As primeiras semanas do governo de Jair Bolsonaro (PSL) tiveram como marca algumas idas e vindas. Afirmações contundentes em diversas áreas foram, rapidamente, desmentidas e revelaram descompasso na equipe. No entanto, dentre todos os ministérios, há um que parece ter uma direção desenhada. O embaixador Ernesto Araújo tem um norte claro à frente das Relações Exteriores. Com discurso alinhado ao do presidente e à política externa americana, ele comunicou à ONU que o Brasil abandonou o Pacto Global para a Migração, ao qual o País tinha aderido em dezembro ao lado de outros 163 países, e que era rejeitado pelos Estados Unidos. A eventual transferência da embaixada brasileira em Israel de Tel Aviv para Jerusalém é mais um “trumpismo” que o Brasil pode importar. A despeito de futuras sanções econômicas e até de possíveis atos terroristas, Bolsonaro afirmou ser esta uma decisão tomada e apenas uma questão de tempo para a mudança se concretizar.

A troca de embaixadas atende a uma promessa feita à bancada evangélica. Para eles, o reconhecimento de Jerusalém como capital de Israel é um dogma de fé. Se seguir em frente com a decisão, o governo abandonorá sua posição histórica de neutralidade no conflito Israel-Palestina para ficar ao lado dos únicos países no mundo que fizeram a mudança: Estados Unidos e Guatemala.

Para Reginaldo Nasser, professor do Departamento de Relações Internacionais da PUC-SP, a escolha de ficar de um lado onde estão apenas dois países contra 180 do outro, revela que “tem alguma coisa errada na ideia”. Segundo ele, a decisão pode causar um isolamento do Brasil. “Os grandes aliados históricos dos EUA, que são os europeus, não acompanharam essa mudança. Isso é uma fria”. Especialista em Oriente Médio, Nasser considera improvável a mudança, por divergências internas do governo. Em entrevista à BBC, o ministro da Secretaria de Governo, general Carlos Alberto dos Santos Cruz considerou a promessa inviável. “Acho que eles (evangélicos) vão ficar na esperança.”

EXPORTAÇÕES A ideologia também pode esbarrar no aspecto econômico. Depois da China,o mundo árabe é o segundo maior mercado de exportação de alimentos. O País é líder nas vendas de carne halal, exportando para 22 países islâmicos. É ainda grande exportador de minério de ferro, açúcar, milho e de uma extensa lista com mais de 800 produtos. Apenas no ano passado, as exportações para os países árabes somaram US$ 11,5 bilhões.

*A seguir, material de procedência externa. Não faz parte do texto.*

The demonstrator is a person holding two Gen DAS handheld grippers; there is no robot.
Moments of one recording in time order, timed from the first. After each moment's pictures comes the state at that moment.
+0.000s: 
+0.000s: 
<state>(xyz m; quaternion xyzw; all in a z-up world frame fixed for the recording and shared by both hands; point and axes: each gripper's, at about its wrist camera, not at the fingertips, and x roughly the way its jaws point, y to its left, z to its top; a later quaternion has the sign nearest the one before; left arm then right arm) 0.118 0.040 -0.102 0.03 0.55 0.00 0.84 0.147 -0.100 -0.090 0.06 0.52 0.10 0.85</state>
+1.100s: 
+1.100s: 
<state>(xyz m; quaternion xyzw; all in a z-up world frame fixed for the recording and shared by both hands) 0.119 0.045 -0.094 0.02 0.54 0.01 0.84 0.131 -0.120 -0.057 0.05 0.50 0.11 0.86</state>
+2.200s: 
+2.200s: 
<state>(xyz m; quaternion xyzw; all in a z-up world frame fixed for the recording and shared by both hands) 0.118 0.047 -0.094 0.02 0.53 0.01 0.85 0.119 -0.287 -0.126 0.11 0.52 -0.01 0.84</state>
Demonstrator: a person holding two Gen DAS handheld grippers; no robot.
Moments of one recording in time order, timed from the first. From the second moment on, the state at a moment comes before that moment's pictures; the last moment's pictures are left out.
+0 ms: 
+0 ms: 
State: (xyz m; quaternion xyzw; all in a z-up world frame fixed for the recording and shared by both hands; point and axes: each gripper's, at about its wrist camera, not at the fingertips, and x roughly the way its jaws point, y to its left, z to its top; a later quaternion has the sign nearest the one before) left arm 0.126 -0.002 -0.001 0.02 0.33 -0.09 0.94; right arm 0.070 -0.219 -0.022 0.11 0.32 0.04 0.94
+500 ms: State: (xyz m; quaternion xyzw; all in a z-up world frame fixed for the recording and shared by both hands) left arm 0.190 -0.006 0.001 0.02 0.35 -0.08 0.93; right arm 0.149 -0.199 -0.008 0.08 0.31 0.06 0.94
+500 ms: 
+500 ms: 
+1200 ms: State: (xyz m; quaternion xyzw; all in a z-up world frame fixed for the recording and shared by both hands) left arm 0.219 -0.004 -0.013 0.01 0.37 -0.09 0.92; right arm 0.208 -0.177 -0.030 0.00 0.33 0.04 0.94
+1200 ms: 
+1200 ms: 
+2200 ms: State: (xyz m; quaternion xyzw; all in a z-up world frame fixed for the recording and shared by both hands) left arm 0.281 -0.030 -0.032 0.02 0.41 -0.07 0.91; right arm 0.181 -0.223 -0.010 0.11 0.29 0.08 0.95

“A afirmação já gerou um ruído desnecessário, sobretudo para o agronegócio. Ainda que não haja mudança de embaixada, já gerou desconfiança”, afirma Vinícius Vieira, professor de Relações Internacionais da FGV. “Ironicamente, ele vai prejudicar boa parte da sua base de eleitores.” Santa Catarina, por exemplo, é um polo produtor de carne halal, que segue preceitos e normas de abate ditadas pelo Alcorão. No Estado, Bolsonaro venceu com 65% dos votos. Nos cálculos da Câmara de Comércio Árabe-Brasileira, a perda potencial é de US$ 27 bilhões até 2022. Os árabes concentram 40% dos recursos de fundos soberanos do mundo e se posicionam para financiar investimentos em infraestrutura no Brasil.

Apesar de negar que exista um alinhamento ideológico total com a política externa de Trump, as primeiras ações do chanceler Ernesto Araújo caminham em direção contrária. Em encontro no início do mês com o secretário de Estado americano, Mike Pompeo, o afinamento ficou claro. Pompeo disse que quer aprofundar a cooperação em questões “de segurança e trabalhar conjuntamente contra regimes autoritários”. Ele também agradeceu a sinalização dos brasileiros de avaliar a instalação de uma base militar no País. Os dois afirmaram ainda nutrir de um “profundo desejo” de retorno da Venezuela à democracia. Na quarta-feira 9, o Brasil, ao lado de outros 13 países, no chamado grupo de Lima, condenou a posse de Nicolas Maduro. Pompeo participou da discussão por videoconferência.

Uma aproximação excessiva com os Estados Unidos tem o potencial de abrir a porta para o maior mercado consumidor do mundo, mas pode acabar afetando a relação com os chineses, já que as duas potências travam uma batalha comercial. A economia asiática é a principal parceira brasileira na área.Nesta batalha entre ideológicos e pragmáticos, só poderá haver um vencedor. Quem será: Ernesto Araújo ou Paulo Guedes?